Section 42 dispute in a familiar place
by Clay Chandler
Published: February 4,2013
The dispute over the methods used to calculate tax liabilities for Section 42 housing developments is essentially where it was this time last year.
The litigation brought by cities and counties against the Department of Revenue awaits a court ruling, and bills designed to clarify the situation circulate through the Capitol.
The disagreement over how to assess tax value for Section 42, or what are commonly called affordable rental housing, developments began when tax assessors in some of the 40 counties that have them did not include revenue developers get from selling the federal tax credits they receive.
Currently, under Department of Revenue rules, tax assessors can only count tenant rent as income. Because the federal government caps the rent on Section 42 housing, the tax liability for developers, many of whom are from out of state, is limited.
The Mississippi Association of Supervisors, the Mississippi Municipal League and dozens of towns and cities have sued the Department of Revenue, in an attempt to force that agency to allow tax assessors to include the tax credit revenue.
That litigation has made its way to the Mississippi Supreme Court, which has yet to rule one way or another.
Two bills dealing with the assessment rules have been filed. Each sit in the House Ways and Means Committee, and each take a different approach. One would clarify the rules to include the tax credit sale revenue. One, authored by Ways and Means chairman Jeff Smith, R-Columbus, would preclude tax credit sale revenue, and exempt 65 percent of what tax assessors were allowed to calculate from tax liability.
Smith, though, isn’t married to that number.
“We just kind of threw 65 percent out there,” he said in an interview last week. “That’s actually an attempt to get the ball rolling. I can’t say that it will end up being 65 percent.”
Smith said the bill was “good to go” as far as making it out of his committee before the Feb. 5 deadline for committees to report bills originating in their chamber.
Smith said removing the tax credit revenue from the tax-calculation equation is the fairest approach. “Their rent is locked in,” he said. “They can never go up on it. Where a comparable apartment would get $1,000 a month, these can only bring maybe $500 a month. If you tax them at the full rate, they’re a thing of the past.”
Bills that would have brought tax credit revenue into the equation died in committee last year.
Derrick Surrette, executive director of the Mississippi Supervisors Association, has told the Mississippi Business Journal in multiple interviews the past year that precluding the tax credit revenue costs counties and municipalities huge sums in ad valorem tax money. Especially vulnerable, he said, are poorer counties, where Section 42 developments are heavily concentrated.
The crux of the lawsuit, though, centers on a bill that passed the Legislature and was signed by then-Gov. Haley Barbour in 2005.
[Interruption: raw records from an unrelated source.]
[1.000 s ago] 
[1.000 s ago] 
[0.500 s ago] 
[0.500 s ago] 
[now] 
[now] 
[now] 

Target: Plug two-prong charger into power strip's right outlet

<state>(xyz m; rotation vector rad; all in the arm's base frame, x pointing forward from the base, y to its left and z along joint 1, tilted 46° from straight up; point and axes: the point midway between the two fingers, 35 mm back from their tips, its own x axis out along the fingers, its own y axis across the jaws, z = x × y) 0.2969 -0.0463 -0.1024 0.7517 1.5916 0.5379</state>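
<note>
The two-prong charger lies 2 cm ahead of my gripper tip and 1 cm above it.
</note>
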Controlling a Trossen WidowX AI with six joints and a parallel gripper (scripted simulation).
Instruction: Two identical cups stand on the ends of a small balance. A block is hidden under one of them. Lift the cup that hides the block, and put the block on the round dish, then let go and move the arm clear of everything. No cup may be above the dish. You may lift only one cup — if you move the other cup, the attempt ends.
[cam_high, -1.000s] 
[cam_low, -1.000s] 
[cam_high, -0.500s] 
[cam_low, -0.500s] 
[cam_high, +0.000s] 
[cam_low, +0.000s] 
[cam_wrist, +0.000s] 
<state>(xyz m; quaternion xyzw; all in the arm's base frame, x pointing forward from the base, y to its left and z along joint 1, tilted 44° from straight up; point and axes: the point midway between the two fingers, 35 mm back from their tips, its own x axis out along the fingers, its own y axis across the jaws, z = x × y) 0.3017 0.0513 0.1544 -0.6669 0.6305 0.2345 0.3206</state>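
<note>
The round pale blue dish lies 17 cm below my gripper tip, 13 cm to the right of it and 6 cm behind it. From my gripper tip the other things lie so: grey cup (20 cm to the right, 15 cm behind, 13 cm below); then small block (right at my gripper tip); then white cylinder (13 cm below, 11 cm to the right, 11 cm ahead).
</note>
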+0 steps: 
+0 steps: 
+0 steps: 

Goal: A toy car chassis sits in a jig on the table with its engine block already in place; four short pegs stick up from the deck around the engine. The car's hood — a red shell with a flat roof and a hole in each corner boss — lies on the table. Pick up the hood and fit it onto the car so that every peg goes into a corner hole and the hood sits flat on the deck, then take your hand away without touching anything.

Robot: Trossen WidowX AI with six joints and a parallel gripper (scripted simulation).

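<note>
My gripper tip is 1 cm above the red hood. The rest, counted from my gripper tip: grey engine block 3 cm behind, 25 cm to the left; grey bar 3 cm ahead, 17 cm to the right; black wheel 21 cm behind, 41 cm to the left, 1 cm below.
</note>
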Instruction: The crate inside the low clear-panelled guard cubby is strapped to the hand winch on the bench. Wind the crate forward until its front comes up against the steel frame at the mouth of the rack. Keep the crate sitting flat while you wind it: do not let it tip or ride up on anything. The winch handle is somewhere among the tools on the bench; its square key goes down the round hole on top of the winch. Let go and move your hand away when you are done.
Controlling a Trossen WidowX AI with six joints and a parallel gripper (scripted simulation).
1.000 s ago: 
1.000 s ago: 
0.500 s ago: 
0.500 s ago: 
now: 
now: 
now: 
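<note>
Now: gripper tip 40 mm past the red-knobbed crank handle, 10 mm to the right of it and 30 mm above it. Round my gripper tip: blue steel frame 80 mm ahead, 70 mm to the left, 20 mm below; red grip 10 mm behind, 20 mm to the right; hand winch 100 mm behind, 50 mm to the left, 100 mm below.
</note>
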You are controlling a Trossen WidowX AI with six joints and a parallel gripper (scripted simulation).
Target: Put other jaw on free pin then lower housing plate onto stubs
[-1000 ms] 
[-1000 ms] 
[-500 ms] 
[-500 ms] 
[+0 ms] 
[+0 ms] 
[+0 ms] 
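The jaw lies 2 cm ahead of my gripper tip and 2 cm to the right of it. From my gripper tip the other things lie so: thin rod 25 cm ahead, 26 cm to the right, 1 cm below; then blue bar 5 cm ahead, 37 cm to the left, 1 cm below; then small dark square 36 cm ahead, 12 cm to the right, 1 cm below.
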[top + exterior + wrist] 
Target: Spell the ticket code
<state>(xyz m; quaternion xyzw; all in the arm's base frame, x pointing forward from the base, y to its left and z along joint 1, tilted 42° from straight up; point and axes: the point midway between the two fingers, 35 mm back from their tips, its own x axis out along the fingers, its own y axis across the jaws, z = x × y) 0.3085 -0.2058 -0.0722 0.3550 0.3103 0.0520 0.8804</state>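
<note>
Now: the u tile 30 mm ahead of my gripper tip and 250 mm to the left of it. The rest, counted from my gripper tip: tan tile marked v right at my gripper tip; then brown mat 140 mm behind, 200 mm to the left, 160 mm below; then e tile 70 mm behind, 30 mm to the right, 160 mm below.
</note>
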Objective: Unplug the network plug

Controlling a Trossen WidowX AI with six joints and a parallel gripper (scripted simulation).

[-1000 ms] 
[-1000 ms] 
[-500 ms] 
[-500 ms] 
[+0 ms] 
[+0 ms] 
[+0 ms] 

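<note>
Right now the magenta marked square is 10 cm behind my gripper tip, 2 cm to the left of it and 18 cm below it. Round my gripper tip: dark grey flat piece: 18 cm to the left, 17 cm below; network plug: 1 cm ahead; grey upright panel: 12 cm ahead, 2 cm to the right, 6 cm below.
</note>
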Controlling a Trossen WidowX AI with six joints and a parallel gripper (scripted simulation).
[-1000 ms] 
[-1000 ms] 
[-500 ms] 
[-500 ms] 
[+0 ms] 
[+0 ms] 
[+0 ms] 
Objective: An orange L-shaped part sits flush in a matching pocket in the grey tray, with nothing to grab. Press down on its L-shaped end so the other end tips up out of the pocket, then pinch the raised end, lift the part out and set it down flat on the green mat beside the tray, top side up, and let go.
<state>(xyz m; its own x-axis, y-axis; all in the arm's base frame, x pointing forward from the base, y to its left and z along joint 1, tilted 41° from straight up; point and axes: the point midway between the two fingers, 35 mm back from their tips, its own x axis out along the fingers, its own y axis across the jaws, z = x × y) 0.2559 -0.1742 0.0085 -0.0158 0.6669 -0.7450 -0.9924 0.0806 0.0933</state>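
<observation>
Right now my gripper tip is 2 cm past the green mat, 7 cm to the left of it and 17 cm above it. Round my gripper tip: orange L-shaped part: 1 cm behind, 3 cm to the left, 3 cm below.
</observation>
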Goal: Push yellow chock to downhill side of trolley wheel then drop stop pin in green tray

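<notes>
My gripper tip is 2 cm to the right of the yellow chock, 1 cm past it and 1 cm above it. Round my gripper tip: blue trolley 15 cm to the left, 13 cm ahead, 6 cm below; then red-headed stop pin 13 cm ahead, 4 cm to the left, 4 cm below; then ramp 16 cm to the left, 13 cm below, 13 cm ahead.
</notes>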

That bill directed tax assessors to use the income capitalization approach when figuring the ad valorem tax bills for Section 42 developments. The income capitalization method takes into account all income derived from a development, including the revenue from tax credits.
Shortly after Barbour signed the bill, the then-State Tax Commission amended its Land Appraisal Manual to preclude tax credit-sale revenue from the assessors’ calculations. The only income they could count was whatever rent tenants paid.